Your goal
All lines in the records below from the line with "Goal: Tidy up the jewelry" through the line with "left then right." are to be given again exactly, both ends included; the pictures are to be left out.

[Saved data entries]
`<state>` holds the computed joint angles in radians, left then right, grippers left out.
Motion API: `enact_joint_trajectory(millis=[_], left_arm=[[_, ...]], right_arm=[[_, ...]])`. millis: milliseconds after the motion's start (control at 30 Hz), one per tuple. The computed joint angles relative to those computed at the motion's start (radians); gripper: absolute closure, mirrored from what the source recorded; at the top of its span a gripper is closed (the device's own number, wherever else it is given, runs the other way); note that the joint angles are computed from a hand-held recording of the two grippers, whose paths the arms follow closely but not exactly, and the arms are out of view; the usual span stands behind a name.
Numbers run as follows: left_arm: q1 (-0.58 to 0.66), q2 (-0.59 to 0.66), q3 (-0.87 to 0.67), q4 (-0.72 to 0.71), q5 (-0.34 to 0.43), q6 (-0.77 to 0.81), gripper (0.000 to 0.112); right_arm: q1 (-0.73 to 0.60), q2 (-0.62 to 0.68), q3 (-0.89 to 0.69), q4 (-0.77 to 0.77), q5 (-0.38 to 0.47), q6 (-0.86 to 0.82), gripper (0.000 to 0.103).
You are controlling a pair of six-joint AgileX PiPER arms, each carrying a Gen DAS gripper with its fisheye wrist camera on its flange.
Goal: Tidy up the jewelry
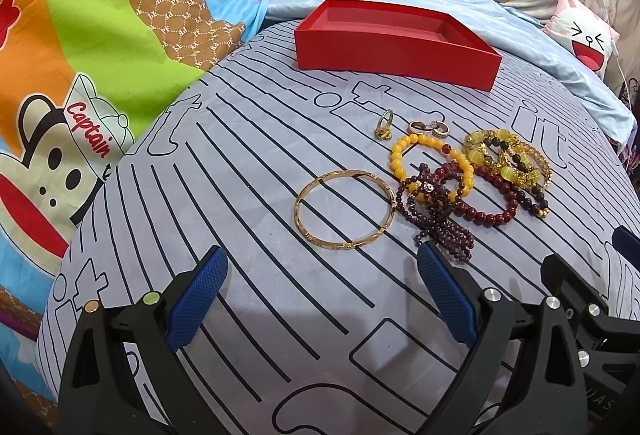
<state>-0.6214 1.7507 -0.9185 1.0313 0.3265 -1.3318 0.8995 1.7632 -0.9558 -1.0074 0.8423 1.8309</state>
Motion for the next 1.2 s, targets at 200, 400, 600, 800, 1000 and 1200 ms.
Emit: enact_joint_trajectory(millis=[200,400,600,800,1000,1200], left_arm=[[0.0,-0.002,0.002,-0.008,-0.001,0.004,0.021],[-0.001,-0.002,0.001,-0.008,0.0,0.001,0.021],[-0.001,-0.002,0.002,-0.003,0.0,-0.005,0.021],[0.0,-0.002,0.003,0.001,-0.002,-0.01,0.021],[-0.001,-0.004,0.0,-0.009,-0.001,-0.003,0.021],[0.002,-0.011,-0.016,-0.079,0.008,0.066,0.021]], right_arm=[[-0.001,0.0,0.0,0.0,-0.001,0.0,0.007],[0.001,-0.004,0.005,-0.003,0.0,0.003,0.007],[0.001,-0.004,0.004,-0.002,0.0,0.002,0.007],[0.002,-0.008,0.009,-0.006,0.002,0.006,0.007],[0.002,-0.014,0.004,-0.003,0.01,0.001,0.007],[0.002,-0.018,-0.009,-0.001,0.024,-0.011,0.007]])
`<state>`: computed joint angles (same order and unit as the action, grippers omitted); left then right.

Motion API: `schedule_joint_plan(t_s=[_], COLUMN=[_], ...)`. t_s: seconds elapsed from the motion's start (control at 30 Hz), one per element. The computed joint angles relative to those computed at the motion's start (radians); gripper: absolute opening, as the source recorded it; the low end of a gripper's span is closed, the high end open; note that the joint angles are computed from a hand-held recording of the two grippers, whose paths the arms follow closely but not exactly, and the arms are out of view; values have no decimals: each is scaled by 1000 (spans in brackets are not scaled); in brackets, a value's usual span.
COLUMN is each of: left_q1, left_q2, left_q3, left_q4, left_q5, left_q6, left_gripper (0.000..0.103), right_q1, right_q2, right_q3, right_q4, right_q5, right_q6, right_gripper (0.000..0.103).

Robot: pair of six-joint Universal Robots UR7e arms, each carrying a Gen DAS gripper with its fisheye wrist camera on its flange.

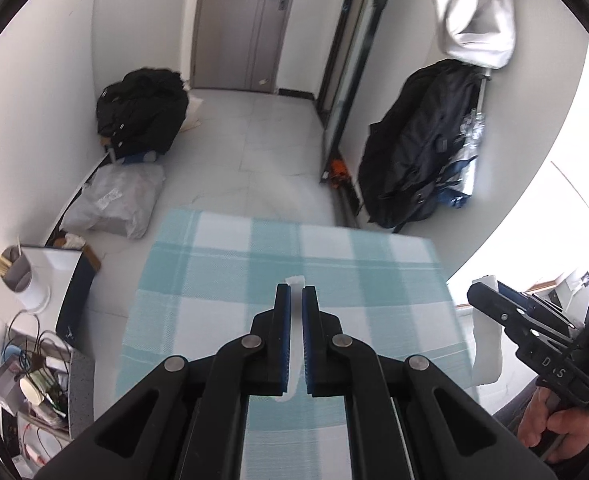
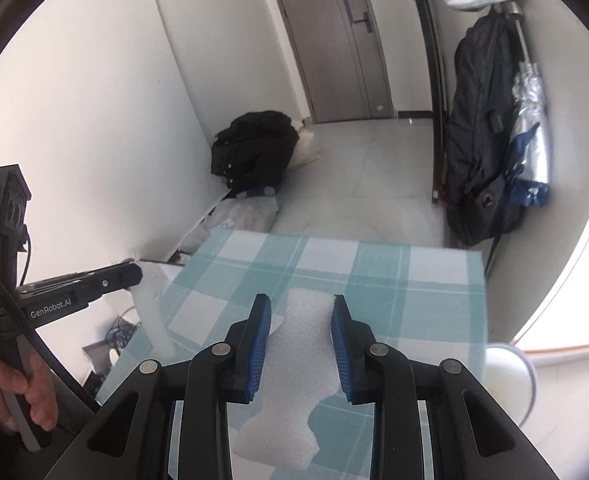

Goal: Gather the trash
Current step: 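Carry both foam pieces over the white bin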

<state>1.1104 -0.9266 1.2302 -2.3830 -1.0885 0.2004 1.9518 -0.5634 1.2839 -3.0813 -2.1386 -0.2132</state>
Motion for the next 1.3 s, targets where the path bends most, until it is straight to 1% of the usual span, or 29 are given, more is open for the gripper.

Solution
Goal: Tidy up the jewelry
<state>-0.6214 1.7507 -0.9185 1.0313 0.3265 -1.3318 0.8995 1.7632 -0.9558 -1.0074 0.8423 1.8309</state>
Motion for the next 1.2 s, targets at 200, 400, 600, 800, 1000 and 1200 ms.
Emit: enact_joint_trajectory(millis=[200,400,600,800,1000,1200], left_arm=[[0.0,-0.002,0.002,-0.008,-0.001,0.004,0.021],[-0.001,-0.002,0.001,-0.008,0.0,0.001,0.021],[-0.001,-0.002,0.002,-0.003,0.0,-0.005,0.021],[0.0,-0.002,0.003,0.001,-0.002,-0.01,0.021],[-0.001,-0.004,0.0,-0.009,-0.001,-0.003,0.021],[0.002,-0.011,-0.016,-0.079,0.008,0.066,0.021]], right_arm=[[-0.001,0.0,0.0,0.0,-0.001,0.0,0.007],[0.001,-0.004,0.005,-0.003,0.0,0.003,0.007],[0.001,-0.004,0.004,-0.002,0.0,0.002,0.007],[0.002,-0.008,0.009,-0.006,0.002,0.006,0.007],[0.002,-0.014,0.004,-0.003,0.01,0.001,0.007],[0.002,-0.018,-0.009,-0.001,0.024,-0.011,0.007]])
`<state>`: computed joint angles (same order and unit as the action, grippers omitted); left then right.

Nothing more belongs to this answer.